Respighi became a musical nationalist, first by reviving Italy’s music heritage, with emphasis on Italian instrumental music going back to pre-Baroque times. In the midst of exploration, he became aware of the symphonic poems of Richard Strauss. They would spark a “first hit,” The Fountains of Rome.

Composed in 1914-1916, this work is the first of a trilogy celebrating Rome’s history and culture. The composer’s goal was to express in music the sentiments and visions suggested by four of Rome’s fountains at the hour in which the character of each is most in harmony with its surrounding landscape.

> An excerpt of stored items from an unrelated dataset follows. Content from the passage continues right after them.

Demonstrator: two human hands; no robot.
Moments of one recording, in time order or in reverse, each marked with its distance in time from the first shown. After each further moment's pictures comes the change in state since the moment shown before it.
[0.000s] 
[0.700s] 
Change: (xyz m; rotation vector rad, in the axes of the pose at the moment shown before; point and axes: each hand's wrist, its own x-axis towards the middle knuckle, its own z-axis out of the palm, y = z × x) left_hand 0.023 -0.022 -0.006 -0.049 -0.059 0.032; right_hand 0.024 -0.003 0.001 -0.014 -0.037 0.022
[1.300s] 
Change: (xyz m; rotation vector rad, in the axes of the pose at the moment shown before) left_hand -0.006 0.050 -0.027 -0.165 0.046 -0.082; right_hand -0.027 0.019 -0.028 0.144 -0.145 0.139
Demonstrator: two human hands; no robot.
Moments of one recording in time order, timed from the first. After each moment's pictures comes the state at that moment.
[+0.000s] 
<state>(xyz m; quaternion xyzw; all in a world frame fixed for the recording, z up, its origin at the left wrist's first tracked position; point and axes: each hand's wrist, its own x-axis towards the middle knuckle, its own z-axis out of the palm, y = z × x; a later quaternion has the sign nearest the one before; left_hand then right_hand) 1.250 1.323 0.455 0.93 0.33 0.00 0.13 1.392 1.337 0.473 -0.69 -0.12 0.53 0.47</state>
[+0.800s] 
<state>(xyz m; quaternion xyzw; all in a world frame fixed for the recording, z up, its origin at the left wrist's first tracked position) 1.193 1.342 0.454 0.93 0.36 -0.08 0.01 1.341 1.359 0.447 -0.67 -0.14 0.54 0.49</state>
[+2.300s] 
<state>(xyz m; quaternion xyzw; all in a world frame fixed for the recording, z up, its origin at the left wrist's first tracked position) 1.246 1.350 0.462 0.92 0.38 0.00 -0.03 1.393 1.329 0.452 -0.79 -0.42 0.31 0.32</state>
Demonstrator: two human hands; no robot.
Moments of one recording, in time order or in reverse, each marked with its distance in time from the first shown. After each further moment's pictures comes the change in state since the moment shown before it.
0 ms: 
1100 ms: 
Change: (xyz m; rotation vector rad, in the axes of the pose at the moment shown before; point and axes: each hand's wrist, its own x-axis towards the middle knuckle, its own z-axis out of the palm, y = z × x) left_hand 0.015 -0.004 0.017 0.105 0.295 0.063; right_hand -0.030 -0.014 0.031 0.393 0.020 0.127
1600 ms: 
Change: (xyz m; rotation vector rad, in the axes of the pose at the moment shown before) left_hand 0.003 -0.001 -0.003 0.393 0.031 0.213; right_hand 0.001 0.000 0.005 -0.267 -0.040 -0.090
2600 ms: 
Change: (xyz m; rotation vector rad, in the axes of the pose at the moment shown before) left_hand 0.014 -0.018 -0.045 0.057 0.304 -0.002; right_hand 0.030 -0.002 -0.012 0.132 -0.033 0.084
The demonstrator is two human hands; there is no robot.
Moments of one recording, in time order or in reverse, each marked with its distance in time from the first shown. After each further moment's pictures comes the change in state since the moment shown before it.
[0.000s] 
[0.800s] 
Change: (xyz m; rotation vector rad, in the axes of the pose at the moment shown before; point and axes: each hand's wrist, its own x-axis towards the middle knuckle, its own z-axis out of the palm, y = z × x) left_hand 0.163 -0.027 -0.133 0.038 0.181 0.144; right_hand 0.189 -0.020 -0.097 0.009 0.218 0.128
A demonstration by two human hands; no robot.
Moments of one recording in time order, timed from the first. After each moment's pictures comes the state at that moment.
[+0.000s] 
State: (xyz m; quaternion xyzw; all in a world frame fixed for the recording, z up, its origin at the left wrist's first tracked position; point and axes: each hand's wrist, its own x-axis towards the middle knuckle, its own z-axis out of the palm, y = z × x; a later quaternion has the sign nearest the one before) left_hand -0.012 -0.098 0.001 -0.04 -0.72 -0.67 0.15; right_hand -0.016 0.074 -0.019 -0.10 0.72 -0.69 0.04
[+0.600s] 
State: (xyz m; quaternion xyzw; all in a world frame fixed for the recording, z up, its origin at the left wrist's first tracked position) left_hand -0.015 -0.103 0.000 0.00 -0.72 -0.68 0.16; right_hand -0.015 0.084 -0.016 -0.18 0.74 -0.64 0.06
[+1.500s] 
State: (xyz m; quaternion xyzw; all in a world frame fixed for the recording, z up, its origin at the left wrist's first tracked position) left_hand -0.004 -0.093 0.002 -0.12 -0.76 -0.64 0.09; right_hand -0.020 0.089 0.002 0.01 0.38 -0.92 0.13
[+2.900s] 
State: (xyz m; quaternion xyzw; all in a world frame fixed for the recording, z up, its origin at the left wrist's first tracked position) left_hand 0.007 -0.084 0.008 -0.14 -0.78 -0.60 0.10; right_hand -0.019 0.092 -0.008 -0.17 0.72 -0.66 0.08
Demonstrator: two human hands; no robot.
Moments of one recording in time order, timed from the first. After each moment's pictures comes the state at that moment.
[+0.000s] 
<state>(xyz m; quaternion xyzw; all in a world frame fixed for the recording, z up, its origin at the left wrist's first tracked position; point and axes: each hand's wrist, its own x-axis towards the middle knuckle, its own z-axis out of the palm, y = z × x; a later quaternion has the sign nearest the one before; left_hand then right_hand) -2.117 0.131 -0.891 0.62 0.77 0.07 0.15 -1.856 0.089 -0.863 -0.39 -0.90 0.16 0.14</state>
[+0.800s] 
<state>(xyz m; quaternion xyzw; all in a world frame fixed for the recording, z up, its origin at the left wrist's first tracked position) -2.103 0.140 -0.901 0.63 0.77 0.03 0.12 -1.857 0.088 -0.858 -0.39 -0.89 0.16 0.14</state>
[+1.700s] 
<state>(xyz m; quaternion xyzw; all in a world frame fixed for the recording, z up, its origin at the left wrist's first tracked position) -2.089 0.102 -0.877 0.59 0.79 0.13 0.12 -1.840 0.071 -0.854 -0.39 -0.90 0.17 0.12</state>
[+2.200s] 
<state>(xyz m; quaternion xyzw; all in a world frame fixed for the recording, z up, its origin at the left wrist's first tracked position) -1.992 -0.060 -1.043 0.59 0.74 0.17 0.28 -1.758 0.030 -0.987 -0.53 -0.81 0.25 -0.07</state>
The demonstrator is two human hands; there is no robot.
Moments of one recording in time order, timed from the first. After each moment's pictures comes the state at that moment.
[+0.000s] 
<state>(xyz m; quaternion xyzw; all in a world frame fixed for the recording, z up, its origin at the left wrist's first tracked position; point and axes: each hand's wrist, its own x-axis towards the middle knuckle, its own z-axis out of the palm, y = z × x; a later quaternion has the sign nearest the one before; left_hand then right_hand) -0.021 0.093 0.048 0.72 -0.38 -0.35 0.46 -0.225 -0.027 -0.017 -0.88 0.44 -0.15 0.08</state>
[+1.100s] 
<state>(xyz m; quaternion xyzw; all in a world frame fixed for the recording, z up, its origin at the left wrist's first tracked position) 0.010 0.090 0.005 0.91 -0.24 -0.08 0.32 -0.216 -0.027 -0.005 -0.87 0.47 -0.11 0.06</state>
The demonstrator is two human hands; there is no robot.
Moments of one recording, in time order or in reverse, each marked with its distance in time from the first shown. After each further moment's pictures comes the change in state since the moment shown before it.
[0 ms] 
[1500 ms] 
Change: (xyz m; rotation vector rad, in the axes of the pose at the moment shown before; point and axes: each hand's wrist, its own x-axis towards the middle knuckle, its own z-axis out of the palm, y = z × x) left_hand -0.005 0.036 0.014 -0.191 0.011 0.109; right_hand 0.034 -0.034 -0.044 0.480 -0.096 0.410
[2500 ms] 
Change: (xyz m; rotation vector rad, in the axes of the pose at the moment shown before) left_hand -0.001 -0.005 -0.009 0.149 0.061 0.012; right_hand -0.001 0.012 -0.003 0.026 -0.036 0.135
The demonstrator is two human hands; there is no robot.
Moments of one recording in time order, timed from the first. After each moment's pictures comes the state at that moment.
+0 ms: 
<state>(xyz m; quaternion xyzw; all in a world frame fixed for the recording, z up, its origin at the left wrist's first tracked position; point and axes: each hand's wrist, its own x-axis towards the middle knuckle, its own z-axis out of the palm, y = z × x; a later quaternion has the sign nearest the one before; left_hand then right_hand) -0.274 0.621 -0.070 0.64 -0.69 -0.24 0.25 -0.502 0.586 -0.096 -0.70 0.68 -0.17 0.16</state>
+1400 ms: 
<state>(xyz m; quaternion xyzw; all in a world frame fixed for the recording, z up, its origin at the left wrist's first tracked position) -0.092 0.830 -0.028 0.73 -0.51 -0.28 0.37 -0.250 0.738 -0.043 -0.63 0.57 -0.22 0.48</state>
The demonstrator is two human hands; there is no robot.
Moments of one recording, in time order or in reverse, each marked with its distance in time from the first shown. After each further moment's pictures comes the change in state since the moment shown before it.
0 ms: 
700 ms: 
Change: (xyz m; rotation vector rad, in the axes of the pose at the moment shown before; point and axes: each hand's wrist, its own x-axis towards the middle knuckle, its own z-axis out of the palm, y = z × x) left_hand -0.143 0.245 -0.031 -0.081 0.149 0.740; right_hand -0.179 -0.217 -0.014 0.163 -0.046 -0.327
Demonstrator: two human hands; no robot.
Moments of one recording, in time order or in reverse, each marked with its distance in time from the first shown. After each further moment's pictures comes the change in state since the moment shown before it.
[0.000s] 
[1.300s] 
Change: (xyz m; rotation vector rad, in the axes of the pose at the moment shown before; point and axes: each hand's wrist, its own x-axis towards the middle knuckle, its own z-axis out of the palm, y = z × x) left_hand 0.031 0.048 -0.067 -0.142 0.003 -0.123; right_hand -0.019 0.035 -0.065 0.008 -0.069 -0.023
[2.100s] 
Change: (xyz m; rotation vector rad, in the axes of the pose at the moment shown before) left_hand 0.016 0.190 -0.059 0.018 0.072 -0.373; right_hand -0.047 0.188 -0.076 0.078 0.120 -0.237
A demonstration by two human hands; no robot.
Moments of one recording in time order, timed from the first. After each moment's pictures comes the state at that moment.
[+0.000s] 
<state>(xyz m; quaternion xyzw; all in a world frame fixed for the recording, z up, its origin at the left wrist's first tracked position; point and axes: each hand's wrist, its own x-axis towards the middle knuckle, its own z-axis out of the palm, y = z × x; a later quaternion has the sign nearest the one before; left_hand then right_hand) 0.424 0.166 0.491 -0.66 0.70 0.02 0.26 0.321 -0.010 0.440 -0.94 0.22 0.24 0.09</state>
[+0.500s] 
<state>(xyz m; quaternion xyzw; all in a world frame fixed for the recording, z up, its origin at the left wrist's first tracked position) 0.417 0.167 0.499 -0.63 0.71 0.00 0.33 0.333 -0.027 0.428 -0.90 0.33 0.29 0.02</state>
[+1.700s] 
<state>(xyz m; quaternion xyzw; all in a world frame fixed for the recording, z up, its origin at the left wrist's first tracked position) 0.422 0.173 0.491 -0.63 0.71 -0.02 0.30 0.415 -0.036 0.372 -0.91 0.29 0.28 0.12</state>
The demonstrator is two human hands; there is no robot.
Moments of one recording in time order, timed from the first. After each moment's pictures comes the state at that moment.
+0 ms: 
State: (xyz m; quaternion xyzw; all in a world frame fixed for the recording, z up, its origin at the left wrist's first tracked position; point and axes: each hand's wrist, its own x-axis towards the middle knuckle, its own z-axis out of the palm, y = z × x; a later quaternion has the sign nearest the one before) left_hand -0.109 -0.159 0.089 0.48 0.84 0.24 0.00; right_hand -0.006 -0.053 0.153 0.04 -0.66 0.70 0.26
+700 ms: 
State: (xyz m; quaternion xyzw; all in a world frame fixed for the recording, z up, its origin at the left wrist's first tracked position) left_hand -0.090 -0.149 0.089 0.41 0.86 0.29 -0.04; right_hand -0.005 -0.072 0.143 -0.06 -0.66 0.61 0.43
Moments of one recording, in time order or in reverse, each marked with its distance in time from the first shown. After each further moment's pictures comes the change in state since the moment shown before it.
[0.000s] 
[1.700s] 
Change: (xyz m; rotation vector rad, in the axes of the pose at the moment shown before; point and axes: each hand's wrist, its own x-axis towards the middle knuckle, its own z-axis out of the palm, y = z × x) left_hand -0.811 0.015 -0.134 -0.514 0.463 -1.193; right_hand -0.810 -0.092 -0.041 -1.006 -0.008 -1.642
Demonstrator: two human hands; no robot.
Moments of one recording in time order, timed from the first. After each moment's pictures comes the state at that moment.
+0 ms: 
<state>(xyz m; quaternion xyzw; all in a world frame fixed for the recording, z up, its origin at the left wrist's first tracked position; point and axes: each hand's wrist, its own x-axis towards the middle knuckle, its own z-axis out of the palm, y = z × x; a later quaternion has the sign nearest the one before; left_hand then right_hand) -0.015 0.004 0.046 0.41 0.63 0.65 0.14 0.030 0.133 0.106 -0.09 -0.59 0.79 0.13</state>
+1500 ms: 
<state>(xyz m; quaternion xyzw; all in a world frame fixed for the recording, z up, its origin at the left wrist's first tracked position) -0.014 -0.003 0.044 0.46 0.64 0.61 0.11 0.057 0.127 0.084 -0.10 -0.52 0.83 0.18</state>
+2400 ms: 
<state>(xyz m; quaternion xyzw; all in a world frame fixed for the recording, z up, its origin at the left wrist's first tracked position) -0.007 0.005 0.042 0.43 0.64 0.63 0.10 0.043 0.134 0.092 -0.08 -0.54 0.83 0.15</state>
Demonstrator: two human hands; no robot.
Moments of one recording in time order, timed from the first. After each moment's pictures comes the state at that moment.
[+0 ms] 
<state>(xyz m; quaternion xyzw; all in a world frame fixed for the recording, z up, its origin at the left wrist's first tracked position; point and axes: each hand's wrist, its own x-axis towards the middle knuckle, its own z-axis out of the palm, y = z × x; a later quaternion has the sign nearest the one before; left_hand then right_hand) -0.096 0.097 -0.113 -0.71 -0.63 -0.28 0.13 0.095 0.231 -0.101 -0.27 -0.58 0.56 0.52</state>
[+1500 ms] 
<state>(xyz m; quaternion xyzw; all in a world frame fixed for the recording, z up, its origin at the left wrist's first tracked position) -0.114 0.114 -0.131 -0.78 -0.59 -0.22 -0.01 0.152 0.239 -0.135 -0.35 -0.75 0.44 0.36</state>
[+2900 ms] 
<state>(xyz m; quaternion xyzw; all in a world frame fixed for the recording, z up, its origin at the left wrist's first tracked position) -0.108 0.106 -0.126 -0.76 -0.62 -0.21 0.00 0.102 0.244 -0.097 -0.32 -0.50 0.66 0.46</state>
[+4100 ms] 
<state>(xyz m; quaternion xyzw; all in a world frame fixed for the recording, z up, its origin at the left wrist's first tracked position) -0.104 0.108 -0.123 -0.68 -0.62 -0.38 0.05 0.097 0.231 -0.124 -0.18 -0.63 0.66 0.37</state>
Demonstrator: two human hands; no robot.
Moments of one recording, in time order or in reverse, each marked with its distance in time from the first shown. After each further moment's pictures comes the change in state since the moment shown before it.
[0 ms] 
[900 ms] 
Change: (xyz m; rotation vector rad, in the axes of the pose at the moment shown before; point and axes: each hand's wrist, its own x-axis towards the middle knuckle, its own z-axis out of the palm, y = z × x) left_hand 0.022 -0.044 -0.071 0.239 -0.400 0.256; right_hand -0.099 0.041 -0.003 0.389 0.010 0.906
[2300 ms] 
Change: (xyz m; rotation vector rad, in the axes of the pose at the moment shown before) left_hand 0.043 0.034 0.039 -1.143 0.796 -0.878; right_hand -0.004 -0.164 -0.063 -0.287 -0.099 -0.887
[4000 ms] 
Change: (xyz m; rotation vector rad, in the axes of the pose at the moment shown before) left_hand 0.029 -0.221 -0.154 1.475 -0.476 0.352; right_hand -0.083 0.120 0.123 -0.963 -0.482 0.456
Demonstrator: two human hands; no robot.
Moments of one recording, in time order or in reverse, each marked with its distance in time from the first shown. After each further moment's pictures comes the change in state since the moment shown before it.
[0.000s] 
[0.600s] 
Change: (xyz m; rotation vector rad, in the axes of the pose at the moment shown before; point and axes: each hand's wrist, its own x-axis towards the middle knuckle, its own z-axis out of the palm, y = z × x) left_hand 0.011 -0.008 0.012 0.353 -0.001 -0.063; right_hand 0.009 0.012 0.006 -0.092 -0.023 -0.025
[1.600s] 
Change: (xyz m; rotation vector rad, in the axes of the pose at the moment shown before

The Fountain of Valle Giulia at Dawn: Muted rustling in the violins and soft woodwinds give an impressionistic, bucolic, pastoral picture of early morning that includes prominent birdcalls. In the score Respighi wrote, “Droves of cattle pass and disappear in the fresh, damp mists of the dawn.” The modal oboe melody reflects music from the Middle Ages.

The Triton Fountain in the Morning: A sudden loud blast on the horns above a brilliantly orchestrated trill for piccolo and triangle introduces the Triton Fountain. They form the image of a summoning of troops made up of naiads and tritons while mingling in a frenzied dance amidst jets of water.

The Trevi Fountain at Midday: An undulating, solemn theme introduces an image of the fountain itself. The theme passes from woodwinds to brass in a triumphant manner. The ensuing pomp announces the passage of Neptune in a chariot drawn by sea horses and followed by a parade of sirens and tritons. The procession vanishes while faint triumphal blasts are heard in the distance.

The Villa Medici Fountain at Sunset: The final movement opens with the dream-like sounds of an English horn accompanied by “trickling water” as depicted by glockenspiel and celesta. It is the nostalgic hour of sunset, and the air is full of tolling bells, moving leaves, tweeting birds – all suggestive of the soft flow of sunset. Then everything fades peacefully into the quiet night.